Они чокнулись, выпили. Алкоголь согрел изнутри тело старика, ему стало благостно.
«Ишь ты, удод пестрозубый», – думал он, глядя на гостя сквозь дымок от сигареты. – «А одет ничего, прилично. Деньги есть, ума не надо».
– Так чего зубы выкрасил? – спросил он.
– Ты воевал. Я тоже воевал, – ответил тот.
Он оттянул вниз ворот полурасстегнутой синей рубахи, блеснула тонкая золотая цепочка на шее, а пониже цепочки обнажилась татуировка – КАНДАГАР
– Вот оно как. Интернационалист, – сказал старик, и приготовился выслушать какую-нибудь страшную или сентиментальную (а скорее всего, и то и другое одновременно) военную историю.
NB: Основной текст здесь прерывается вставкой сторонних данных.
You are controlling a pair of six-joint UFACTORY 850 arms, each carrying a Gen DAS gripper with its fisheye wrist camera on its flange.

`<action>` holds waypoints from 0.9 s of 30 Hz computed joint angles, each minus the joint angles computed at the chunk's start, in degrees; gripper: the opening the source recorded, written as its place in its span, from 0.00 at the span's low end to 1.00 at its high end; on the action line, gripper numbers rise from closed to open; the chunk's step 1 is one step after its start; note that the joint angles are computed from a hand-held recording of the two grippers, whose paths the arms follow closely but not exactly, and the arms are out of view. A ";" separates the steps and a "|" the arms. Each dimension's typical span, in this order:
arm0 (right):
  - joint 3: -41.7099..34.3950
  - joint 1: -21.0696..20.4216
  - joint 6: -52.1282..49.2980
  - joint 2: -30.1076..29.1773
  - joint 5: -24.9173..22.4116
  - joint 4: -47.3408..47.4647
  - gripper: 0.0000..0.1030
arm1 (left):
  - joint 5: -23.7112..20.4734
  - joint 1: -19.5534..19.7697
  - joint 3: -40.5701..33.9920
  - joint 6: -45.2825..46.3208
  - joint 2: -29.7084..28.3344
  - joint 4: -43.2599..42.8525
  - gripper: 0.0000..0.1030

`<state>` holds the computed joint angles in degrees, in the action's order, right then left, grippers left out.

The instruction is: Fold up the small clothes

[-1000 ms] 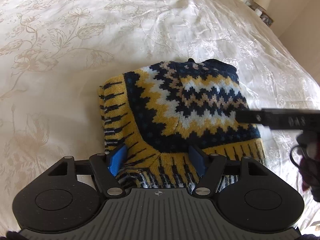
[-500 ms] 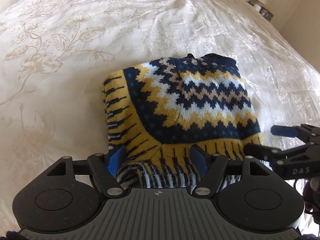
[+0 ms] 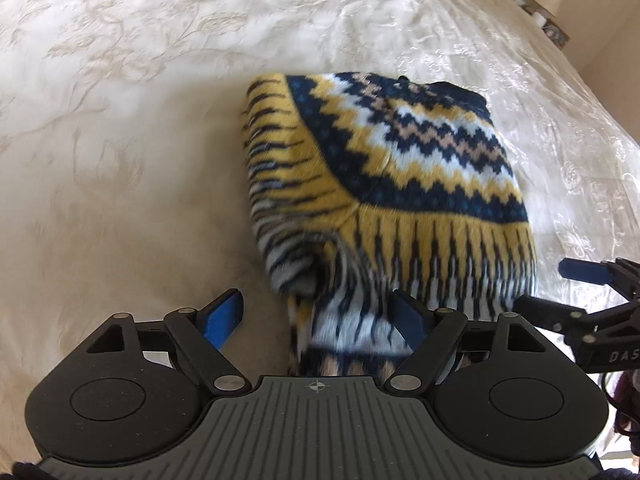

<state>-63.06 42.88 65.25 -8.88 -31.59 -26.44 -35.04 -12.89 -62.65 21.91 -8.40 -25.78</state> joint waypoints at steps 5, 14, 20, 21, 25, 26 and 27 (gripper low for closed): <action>1.71 1.38 3.34 2.54 1.42 -2.98 0.99 | 1.32 0.56 2.79 -1.83 4.56 0.39 0.77; 3.04 3.69 13.51 6.68 0.53 -13.47 0.99 | 5.20 -0.23 3.98 -5.55 12.18 0.83 0.79; 3.11 5.03 20.03 8.69 -1.36 -18.08 0.99 | 6.53 -2.73 2.61 -7.40 14.70 5.04 0.85; 3.06 5.14 20.56 9.03 -1.43 -18.15 0.99 | 6.45 -3.42 2.17 -9.85 15.05 7.71 0.85; 2.33 6.49 21.90 9.90 -3.43 -19.03 0.99 | 5.26 -4.87 0.31 -18.61 15.66 14.51 0.84; 2.28 6.82 22.47 10.14 -3.79 -19.47 0.99 | 5.14 -5.02 0.03 -20.25 15.83 15.55 0.84; 2.27 7.13 23.16 10.37 -4.07 -19.94 0.99 | 4.64 -5.28 -0.42 -22.84 15.88 17.60 0.84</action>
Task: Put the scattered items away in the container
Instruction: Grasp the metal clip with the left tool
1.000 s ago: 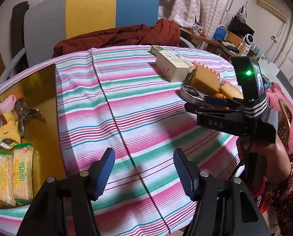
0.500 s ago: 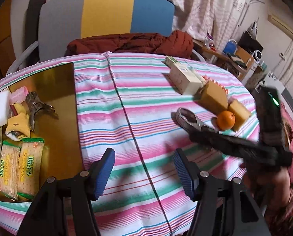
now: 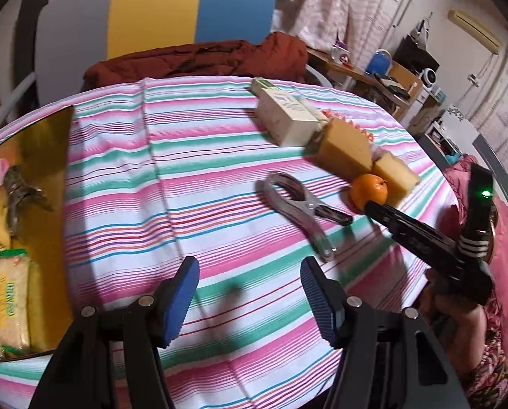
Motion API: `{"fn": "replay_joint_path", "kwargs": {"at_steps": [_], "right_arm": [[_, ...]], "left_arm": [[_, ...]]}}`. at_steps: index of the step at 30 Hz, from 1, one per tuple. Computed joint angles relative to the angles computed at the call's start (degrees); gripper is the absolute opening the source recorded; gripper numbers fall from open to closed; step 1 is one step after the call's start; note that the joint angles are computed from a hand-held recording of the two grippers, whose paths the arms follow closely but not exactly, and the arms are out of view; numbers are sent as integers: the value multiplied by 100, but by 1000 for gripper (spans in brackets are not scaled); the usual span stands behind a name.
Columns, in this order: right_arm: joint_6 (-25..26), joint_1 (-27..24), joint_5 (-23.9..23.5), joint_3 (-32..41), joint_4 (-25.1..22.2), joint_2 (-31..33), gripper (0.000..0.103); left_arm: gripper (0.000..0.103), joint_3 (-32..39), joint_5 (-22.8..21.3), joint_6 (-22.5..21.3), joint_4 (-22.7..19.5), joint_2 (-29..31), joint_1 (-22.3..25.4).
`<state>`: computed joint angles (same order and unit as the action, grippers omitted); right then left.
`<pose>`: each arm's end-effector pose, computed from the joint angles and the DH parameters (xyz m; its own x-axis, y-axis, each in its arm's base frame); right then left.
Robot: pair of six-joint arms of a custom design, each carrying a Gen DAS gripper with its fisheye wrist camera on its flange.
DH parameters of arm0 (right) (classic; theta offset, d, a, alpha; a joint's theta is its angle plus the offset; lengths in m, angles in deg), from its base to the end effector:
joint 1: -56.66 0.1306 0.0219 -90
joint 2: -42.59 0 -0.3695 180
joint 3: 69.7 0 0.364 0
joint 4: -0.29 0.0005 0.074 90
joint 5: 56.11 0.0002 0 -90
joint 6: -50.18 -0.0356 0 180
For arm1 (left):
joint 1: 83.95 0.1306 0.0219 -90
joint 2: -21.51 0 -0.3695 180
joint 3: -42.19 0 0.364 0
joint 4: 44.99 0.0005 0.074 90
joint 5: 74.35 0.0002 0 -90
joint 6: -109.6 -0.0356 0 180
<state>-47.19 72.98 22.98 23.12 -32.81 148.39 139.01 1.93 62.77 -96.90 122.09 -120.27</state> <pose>0.5286 0.1613 0.3258 -0.7371 -0.0846 -0.6704 -0.3099 0.9240 0.2242 0.4189 -0.2981 0.3802 -0.8052 -0.2330 -0.5453 -0.1142 0.9633 -0.2430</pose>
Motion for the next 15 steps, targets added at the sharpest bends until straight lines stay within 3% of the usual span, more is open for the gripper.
{"fn": "replay_joint_path", "kwargs": {"at_steps": [2, 6, 15], "right_arm": [[-143, -35, -9, 39, 153, 99, 43], [-516, -57, -8, 297, 178, 378, 55], [-676, -56, -261, 63, 806, 406, 53]], "left_arm": [[62, 71, 120, 13, 54, 76, 4], [62, 283, 331, 42, 37, 286, 35], [62, 1010, 830, -92, 40, 983, 131]]}}
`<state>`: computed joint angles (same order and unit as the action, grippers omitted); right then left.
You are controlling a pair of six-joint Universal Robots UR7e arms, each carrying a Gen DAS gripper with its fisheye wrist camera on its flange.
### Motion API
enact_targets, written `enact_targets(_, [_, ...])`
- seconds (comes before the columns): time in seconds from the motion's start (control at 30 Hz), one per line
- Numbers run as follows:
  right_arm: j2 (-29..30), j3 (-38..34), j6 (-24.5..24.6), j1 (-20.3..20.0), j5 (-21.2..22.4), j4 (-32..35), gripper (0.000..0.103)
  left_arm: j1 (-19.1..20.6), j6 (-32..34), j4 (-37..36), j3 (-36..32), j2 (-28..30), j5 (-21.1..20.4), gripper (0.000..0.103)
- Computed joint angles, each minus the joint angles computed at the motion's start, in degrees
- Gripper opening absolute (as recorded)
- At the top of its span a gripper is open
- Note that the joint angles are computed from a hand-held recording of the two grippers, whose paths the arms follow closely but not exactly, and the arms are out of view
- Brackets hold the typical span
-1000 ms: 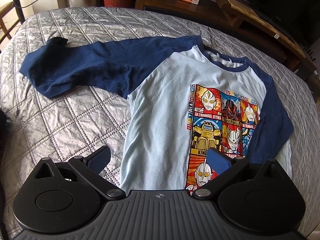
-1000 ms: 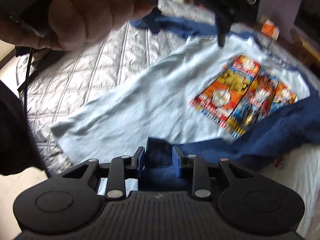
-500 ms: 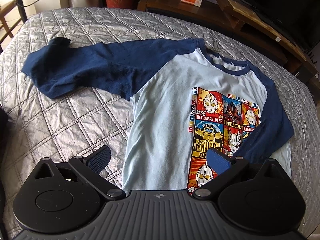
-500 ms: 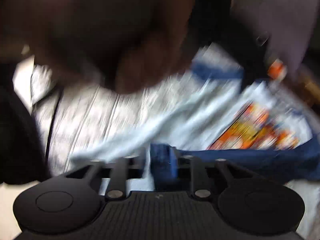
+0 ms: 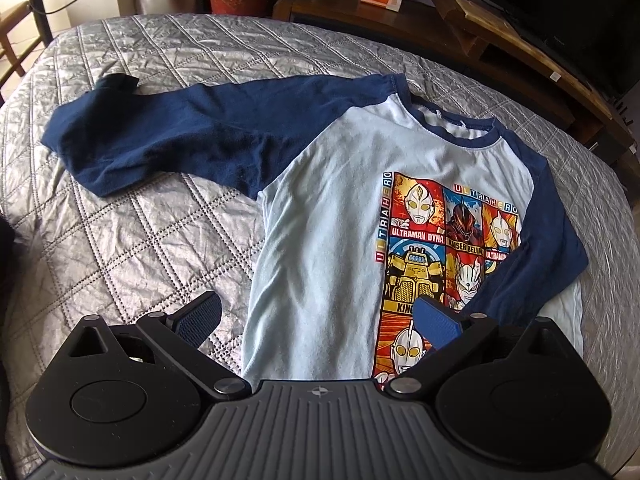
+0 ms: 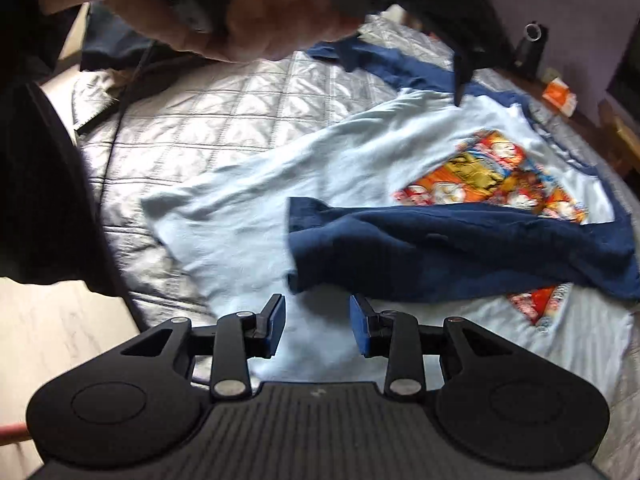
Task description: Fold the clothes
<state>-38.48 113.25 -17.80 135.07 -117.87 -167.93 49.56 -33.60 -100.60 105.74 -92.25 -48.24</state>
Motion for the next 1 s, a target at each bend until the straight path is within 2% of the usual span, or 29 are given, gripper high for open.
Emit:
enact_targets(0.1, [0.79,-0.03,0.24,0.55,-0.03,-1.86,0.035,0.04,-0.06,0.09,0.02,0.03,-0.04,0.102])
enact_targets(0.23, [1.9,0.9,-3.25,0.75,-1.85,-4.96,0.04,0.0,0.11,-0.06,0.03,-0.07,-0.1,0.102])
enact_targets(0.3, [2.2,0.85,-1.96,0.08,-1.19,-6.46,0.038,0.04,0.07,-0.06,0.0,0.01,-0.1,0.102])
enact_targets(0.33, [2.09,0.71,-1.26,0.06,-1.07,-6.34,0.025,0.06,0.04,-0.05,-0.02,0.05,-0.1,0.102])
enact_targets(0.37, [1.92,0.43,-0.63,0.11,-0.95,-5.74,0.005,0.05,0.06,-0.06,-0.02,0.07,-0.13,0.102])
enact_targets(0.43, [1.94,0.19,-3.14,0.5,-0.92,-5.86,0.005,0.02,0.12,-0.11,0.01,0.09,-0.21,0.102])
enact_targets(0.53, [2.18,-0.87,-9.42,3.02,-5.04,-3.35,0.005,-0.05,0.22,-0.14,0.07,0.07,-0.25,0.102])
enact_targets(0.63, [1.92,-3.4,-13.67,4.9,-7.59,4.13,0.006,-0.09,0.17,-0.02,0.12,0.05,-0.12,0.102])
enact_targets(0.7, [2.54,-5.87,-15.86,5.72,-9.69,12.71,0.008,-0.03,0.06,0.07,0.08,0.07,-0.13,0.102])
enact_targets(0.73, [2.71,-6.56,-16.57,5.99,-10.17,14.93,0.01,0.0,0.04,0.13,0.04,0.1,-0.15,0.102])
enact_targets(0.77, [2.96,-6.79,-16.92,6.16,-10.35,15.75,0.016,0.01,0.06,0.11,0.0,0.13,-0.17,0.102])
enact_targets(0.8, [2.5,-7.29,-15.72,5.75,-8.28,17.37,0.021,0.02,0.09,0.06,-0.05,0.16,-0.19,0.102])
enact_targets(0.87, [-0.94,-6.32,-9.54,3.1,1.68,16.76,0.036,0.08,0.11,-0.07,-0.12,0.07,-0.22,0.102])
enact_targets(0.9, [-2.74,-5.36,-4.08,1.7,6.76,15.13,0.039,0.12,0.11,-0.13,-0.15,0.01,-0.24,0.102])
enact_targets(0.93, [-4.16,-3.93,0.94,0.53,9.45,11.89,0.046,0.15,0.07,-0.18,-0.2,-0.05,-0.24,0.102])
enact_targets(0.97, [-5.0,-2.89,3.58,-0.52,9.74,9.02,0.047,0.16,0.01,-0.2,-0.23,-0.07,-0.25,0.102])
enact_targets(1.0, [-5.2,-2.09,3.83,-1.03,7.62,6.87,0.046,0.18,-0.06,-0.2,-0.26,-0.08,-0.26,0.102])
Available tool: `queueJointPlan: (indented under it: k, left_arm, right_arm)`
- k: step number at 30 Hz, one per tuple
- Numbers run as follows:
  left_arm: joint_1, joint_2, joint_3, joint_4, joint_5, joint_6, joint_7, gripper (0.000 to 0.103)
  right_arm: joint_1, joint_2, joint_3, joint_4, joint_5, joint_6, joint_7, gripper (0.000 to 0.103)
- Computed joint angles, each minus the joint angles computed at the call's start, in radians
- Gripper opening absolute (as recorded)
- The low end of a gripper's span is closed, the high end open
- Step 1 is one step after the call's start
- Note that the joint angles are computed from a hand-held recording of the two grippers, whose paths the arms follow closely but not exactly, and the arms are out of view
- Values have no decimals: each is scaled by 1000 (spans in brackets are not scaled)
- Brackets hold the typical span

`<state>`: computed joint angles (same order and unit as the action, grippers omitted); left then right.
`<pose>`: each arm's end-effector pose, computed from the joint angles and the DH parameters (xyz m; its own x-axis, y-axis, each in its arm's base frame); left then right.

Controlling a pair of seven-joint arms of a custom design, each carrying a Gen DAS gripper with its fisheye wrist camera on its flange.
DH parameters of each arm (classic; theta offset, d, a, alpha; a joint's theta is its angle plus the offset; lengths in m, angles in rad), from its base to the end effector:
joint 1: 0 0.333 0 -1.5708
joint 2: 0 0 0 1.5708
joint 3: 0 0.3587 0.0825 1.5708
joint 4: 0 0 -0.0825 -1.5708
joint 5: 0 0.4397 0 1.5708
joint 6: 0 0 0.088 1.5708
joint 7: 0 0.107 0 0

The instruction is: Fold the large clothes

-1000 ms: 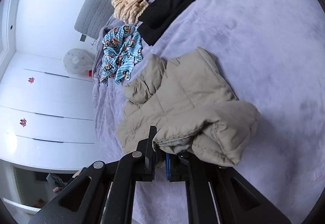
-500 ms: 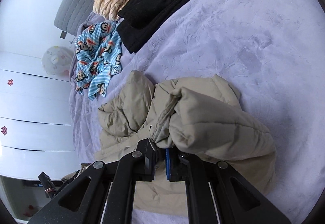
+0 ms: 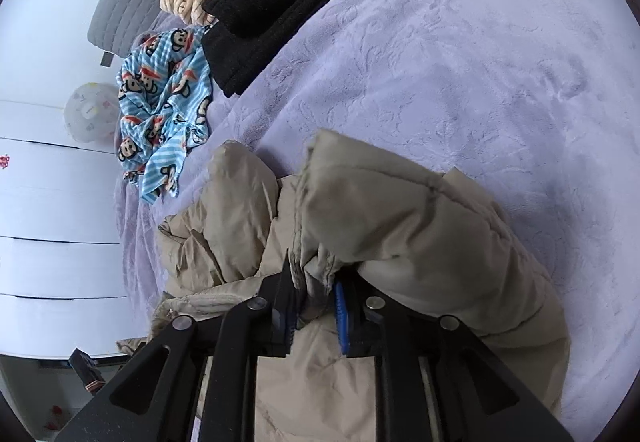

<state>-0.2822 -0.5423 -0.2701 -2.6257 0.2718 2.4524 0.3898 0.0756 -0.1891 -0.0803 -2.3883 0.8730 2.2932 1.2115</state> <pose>0.3671 -0.2285 0.4628 0.4129 -0.9015 0.1301 -0.7881 -0.4252 -0.4451 0.5202 0.0140 0.4171 -0.1234 -0.7699 -0.6261 -0.9596 0.2534 -0.1225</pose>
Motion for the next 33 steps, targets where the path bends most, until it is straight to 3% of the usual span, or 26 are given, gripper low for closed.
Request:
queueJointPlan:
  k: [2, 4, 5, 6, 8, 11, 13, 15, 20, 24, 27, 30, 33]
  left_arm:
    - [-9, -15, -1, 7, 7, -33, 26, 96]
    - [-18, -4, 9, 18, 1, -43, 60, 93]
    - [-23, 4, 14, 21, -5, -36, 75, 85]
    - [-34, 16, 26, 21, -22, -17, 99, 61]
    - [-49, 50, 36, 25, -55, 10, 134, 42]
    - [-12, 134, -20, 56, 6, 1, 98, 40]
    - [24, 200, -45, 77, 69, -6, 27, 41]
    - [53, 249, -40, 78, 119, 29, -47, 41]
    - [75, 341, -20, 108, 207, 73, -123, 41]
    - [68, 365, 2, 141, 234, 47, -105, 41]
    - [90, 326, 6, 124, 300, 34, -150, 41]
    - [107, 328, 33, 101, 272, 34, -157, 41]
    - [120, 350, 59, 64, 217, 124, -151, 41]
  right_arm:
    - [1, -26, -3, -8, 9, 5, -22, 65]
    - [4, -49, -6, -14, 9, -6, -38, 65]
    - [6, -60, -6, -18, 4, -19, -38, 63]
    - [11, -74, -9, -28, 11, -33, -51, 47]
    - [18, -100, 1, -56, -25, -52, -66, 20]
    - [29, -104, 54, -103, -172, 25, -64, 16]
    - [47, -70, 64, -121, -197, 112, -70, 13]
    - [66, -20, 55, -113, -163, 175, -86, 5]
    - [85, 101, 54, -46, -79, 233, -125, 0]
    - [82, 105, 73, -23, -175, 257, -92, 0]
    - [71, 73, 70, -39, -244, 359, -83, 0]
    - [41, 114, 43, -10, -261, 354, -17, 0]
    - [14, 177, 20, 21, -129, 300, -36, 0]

Рассказ не заставил себя ждать. Интернационалист рассказывал сначала довольно невнятно, много матерился, то переходя на полублатной жаргон, то на язык почти интеллигентный (видно, до Афганистана он учился в вузе). Чтобы не растягивать повествование, перескажем его рассказ коротко.
В 1983 году (год, обозначенный на татуировке) он служил в войсковой разведке. После Кандагара их часть оказалась в каких-то диких местах, почти в пустыне. В тех местах обитало какое-то племя, чем-то отличное от других афганцев, населяющих те края (кажется, племя отличалось языком, обычаями, возможно, люди этого племени даже не исповедовали ислам, или же это была какая-то особая разновидность ислама, сохранившая в себе связь с древними языческими культами).
В тех местах находилось большое количество боевых групп моджахедов (гость называл их, естественно,
«духами»), которые постоянно атаковали советские войска.